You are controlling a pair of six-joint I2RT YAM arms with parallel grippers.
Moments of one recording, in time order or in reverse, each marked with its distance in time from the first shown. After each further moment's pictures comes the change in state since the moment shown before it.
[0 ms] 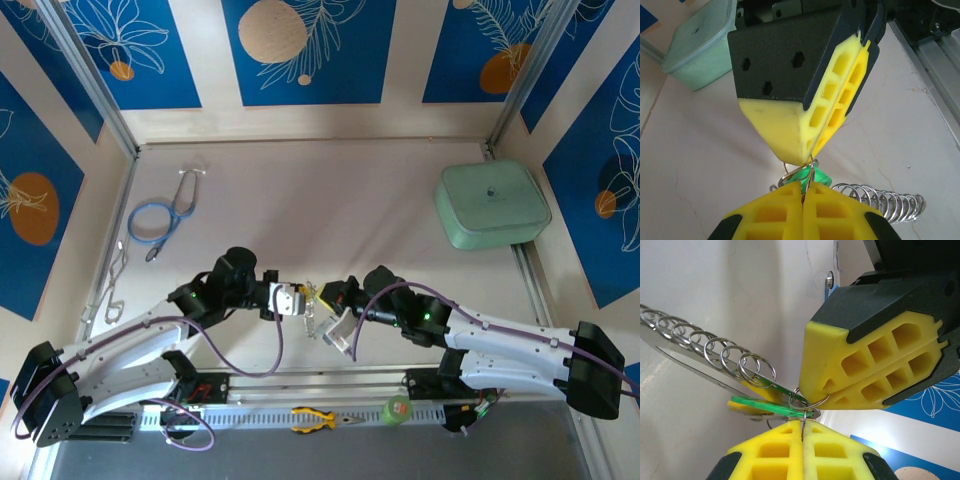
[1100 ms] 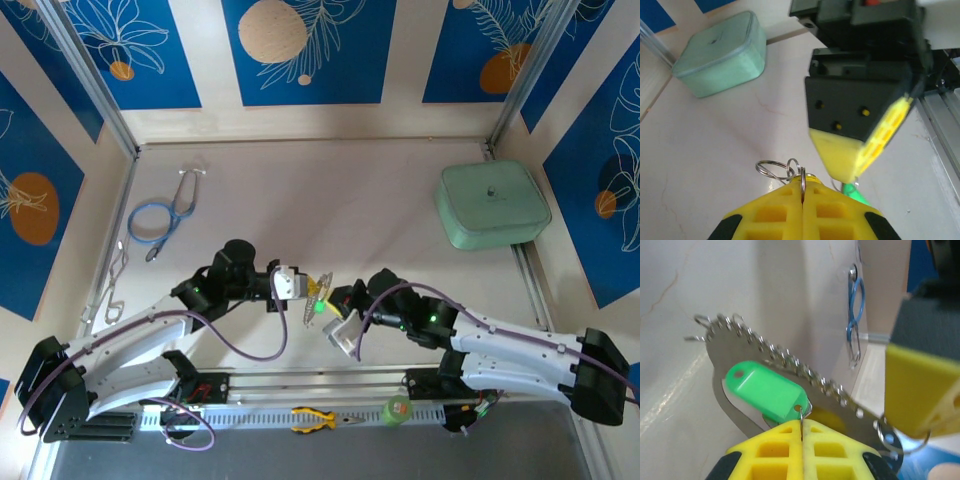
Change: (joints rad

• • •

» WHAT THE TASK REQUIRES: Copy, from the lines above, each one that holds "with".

» SOLUTION TO THE EXERCISE:
You are controlling a pair of six-joint I2RT YAM arms with parallel grippers.
Moments of one recording, in time order or in reverse, each marked with its distance in time from the first shown. After each further moment's pictures comes the change in state since the moment shown before it.

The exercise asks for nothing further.